Question: You say that man is changeable. How do you know this
to be true? If I can read Homer and recognize the men about whom he
writes then how is it that man has changed? Doesn't that show that man
is the same?
Answer: No! It only shows that there is a certain basis
for all human experience which is the same. But this basis changes
permanently. Metaphysically speaking, there is always a new truth waiting
to be discovered. Today we are lacking that truth, but we can be certain
it is there, because the discovery of metaphysical truth is something
that we have done for centuries. In this sense there is nothing
unique about our own age, but only in this sense. One could make
the same criticism of Dante's age were we not aware of the significance
of what Dante had done. Art exists, so to speak, in order to preserve
and keep the highest personal experiences of man. It has nothing to
do with the possession of truth. It is only a way to truth. To
use your example of Homer, we less understand Homer today than we do
his heroes, but this is only because we do not have an answer to the
question "What is artistic creation"? It is one of the highest capabilities
of man and yet we still do not know what it is. This is, to use one
of Kant's ideas, the magic of all great art, a magic that he himself
first became aware of. Even Karl Marx once said "I can explain why it
is that Homer had to write the way he did. I can also explain
how it was that Homer came to appear in history when he did,
but why he still impresses me and moves me, that I cannot explain".
And this is the essential question, because all other questions about
art can be answered in a scientific sense.
Why a poem touches us, why Homer after centuries can still move us;
this is, as Kant said, "the last magic left to man", and he said
it in the hope that men would keep this sense of magic, because philosophically
speaking we can only say that art touches us, because it touches the
truth, but only touches the truth. As soon as it tries
to take hold of the truth it becomes perverted and is ruined. If Shakespeare
could have sat down, and developed a philosophy of art as it is contained
in the dramas of Shakespeare, it would have been a bloody failure. We
would be able to contradict him at any time. He never did such a thing
and he knew why it was that he could not do such a thing, because
he was a poet and he knew that this was not the task of poetry. He just
touched the truth, again and again and again, and it is the truth about
human life and the conflicts of human life. That is the task of all
poetry.
So in a way, I really cannot answer your question, because to do so
I would have to explain to you why it is that Homer still touches me,
and I don't know if I can do that. I have tried, and I can give you
my answer, which I don't think much of, but nevertheless, the artist
tries to show us a piece of the world as it would be if it were
perfect; that is, as it would be if being and meaning
were the same. In a work of art they are the same. Artistic form and
artistic expression is just this unity, and that is why it is unexplainable.
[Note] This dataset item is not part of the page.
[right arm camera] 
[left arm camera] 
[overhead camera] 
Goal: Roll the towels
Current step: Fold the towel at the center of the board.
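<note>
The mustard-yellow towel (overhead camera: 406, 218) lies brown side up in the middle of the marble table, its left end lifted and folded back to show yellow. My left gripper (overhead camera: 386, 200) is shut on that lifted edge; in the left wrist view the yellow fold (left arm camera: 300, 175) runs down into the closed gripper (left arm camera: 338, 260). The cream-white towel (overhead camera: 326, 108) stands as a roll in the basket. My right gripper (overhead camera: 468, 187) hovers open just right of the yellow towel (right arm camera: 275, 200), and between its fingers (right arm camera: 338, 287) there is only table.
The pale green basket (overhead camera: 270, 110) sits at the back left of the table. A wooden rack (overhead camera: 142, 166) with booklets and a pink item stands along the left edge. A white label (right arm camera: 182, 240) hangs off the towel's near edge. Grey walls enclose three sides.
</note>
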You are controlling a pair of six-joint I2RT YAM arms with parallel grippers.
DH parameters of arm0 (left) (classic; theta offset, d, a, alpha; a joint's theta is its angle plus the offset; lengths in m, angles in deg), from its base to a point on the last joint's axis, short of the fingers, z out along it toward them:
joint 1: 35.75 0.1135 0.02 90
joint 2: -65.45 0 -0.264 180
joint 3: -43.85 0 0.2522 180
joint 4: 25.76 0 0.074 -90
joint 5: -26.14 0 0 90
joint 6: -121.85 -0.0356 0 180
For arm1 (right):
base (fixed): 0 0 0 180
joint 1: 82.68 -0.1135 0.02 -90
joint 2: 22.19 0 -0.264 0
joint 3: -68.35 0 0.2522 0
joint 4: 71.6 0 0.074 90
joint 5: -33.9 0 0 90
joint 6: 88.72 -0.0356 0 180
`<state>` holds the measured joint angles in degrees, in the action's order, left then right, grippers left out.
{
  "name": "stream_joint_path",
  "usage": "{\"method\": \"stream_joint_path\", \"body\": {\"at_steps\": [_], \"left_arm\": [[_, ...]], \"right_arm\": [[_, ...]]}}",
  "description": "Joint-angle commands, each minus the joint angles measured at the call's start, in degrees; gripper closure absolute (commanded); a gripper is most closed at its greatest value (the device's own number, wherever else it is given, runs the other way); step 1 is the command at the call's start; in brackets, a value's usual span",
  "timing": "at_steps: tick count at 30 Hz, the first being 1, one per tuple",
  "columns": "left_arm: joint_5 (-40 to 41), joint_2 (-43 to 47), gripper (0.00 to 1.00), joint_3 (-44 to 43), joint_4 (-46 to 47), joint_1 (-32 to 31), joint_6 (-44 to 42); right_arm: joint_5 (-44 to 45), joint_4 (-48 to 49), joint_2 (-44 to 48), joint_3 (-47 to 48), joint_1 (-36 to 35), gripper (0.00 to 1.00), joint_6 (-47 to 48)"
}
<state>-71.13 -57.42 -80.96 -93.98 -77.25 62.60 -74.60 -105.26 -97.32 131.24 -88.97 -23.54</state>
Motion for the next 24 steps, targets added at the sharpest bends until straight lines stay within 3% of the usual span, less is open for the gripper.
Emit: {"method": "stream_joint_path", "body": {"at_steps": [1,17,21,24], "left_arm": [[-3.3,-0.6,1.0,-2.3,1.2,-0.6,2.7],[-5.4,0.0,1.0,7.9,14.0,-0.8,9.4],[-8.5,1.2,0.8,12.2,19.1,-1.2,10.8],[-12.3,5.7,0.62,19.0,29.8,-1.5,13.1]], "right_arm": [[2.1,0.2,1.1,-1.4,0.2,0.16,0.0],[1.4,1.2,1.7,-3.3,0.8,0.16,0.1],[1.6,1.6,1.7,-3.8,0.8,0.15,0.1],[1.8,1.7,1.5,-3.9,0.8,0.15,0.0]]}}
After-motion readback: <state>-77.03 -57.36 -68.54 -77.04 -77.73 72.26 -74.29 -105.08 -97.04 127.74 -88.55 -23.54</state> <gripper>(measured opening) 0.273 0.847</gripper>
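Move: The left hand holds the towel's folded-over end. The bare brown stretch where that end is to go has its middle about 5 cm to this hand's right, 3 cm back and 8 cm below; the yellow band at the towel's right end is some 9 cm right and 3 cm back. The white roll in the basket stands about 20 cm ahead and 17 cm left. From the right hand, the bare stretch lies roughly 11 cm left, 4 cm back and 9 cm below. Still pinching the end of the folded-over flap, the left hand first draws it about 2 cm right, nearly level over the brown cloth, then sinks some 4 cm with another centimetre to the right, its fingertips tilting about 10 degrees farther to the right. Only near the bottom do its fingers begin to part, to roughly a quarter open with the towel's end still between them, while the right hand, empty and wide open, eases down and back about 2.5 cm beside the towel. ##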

This is what constitutes the magic we were speaking of, and the magic
is independent of time, place, or culture. If you knew sanskrit and
could read some of the songs of the Vedas you would see that
they would touch you just as much. You can go even farther back. When
Picasso was taken to see the ancient cave paintings he said "nothing
more perfect has ever been done". No, he was right. Because nothing
more perfect can be done. A real work of art, a genuine work of art,
a meaningful work of art, is the most perfect thing we have. And that
is why all art is equal, and why in a sense, there is no development
in art. There is only enlargement and the covering of new fields which
is, in itself, an infinite and permanently changing process, but the
basis of human experience which lies at its center is the same, and
so that is why we will always have beauty produced by man, why we will
always have truth touched by man, unless that is, we finally decide
to bomb ourselves back into the stone age.